- Born: March 25, 1924 Oslo, Norway
- Died: August 13, 1982 (aged 58)
- Occupations: Jazz musician, band leader

= Frank Cook (Norwegian musician) =

Frank Robert Cook (March 25, 1924 – August 13, 1982) was a Norwegian jazz musician and band leader.

Cook was born in Oslo, the son of Axel Brynjulf Christensen Cook (1886–1927) and Ingeborg Alma Cook (née Isaksen, 1888–1982). He was known for his performances in the 1950s with Nora Brockstedt, Per Asplin, Lillian Harriet, and Frank Ottersen, in Rowland Greenberg's quintets and the Carsten Klouman Trio, as well as in his own ensemble, Frank Cook's Orkester, where he played bass together with vocalists such as Anders Saus and Per Müller.

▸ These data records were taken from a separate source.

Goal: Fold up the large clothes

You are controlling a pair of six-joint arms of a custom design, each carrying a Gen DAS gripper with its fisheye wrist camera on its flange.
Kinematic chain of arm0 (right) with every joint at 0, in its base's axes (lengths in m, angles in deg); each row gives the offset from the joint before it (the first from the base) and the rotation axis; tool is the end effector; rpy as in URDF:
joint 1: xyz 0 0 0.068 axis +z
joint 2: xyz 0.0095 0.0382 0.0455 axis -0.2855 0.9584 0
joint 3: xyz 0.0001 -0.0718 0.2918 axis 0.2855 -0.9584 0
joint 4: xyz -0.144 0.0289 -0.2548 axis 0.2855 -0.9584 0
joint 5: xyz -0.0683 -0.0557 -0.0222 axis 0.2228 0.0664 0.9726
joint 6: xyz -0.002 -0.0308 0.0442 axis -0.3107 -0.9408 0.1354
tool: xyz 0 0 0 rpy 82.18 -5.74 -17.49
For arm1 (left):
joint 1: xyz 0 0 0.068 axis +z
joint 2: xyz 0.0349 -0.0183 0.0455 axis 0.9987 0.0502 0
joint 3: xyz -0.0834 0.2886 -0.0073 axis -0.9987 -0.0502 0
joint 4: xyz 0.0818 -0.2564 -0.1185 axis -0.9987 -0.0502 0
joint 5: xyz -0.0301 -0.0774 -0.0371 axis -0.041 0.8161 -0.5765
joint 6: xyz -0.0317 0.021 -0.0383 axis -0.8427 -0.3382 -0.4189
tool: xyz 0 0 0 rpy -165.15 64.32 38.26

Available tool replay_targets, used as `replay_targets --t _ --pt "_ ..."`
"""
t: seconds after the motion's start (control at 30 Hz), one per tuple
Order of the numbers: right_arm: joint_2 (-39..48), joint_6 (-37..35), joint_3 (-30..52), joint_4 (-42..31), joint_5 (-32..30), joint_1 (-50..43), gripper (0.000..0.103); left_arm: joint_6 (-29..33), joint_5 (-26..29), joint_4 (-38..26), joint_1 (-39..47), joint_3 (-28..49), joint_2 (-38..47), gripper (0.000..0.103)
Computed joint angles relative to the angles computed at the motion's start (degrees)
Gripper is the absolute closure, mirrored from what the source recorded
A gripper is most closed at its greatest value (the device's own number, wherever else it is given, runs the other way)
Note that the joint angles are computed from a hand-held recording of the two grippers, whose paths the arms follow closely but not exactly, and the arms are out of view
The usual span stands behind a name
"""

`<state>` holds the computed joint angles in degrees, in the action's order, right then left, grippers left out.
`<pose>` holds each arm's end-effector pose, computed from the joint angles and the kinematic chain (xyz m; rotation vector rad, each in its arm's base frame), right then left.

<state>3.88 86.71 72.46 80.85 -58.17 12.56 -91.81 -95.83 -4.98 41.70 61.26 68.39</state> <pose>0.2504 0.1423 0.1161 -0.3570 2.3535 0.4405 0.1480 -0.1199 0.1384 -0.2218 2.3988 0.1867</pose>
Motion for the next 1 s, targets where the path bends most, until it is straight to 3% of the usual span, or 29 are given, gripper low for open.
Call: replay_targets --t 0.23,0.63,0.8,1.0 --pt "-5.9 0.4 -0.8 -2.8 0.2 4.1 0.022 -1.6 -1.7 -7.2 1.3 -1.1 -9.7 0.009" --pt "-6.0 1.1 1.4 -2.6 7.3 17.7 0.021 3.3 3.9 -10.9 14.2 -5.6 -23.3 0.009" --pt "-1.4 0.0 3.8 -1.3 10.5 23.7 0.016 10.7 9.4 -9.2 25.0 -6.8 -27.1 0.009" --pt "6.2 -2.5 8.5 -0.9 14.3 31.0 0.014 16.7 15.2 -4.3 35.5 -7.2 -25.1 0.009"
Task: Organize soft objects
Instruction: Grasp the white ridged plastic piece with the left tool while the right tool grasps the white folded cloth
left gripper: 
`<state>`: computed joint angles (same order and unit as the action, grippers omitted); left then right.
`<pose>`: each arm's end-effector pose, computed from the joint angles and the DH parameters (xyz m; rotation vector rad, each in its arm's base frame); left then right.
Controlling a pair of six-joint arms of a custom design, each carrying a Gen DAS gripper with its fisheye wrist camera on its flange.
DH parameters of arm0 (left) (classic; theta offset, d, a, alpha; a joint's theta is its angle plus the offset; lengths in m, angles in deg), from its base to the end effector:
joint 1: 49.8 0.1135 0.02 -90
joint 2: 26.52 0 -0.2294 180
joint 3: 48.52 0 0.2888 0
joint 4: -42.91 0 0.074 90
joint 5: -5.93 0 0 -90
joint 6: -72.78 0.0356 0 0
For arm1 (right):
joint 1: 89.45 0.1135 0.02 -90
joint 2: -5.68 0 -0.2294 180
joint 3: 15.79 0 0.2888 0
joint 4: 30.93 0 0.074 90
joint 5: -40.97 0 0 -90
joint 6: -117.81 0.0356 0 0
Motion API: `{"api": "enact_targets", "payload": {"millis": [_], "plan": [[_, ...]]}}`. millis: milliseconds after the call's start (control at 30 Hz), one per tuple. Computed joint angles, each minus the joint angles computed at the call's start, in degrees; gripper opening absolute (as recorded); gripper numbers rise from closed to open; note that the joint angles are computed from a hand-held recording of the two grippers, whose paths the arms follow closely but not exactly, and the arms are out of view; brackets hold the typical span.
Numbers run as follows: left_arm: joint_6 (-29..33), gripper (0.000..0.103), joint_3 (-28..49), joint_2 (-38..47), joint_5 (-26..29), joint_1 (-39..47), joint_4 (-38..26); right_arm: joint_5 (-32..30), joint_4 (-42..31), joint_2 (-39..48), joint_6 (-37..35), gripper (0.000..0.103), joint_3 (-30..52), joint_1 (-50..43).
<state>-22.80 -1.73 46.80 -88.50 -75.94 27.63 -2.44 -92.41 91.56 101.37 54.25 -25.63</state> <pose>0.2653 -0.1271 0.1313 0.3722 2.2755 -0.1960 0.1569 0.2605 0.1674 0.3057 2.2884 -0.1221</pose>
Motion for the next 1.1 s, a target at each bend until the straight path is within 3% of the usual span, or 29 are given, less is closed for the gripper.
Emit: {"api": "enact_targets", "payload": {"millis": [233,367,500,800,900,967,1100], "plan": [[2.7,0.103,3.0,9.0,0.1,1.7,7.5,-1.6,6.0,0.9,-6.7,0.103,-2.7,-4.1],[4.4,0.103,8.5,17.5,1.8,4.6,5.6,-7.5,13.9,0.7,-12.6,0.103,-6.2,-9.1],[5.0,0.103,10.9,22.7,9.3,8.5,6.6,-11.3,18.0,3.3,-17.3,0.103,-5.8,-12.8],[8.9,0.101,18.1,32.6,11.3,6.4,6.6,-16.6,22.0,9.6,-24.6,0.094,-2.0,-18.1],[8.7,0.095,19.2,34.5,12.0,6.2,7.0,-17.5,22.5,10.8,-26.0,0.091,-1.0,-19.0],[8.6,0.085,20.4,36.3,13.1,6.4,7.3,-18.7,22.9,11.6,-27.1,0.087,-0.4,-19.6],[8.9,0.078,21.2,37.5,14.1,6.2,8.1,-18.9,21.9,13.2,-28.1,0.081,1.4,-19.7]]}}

Cook made recordings with Sverre Cornelius Lund and Arnstein Johansen in the 1960s, and he appeared on NRK with Kjell Halvorsen (piano) and Bjørn Krokfoss (drums) from 1967 onward. He wrote the film score for Gylne ungdom (1956) and contributed to the volume Toner fra tigerstaden: musikk, mennesker og miljø fra Oslos revyliv 1905–78 (Tones from Tiger Town: Music, People, and the Ambiance of Oslo's Cabaret Life, 1905–78; Fabritius, 1979). His band participated in recordings with artists such as Britt Langlie, Wenche Myhre, and Jan Høiland, and it was a fixture in the early episodes of Roald Øyen's television program Bit for bit, bilde for bilde.

Frank Cook is buried at Vestre Gravlund in Oslo. Frank was the brother of the singer and actress Ingeborg Cook.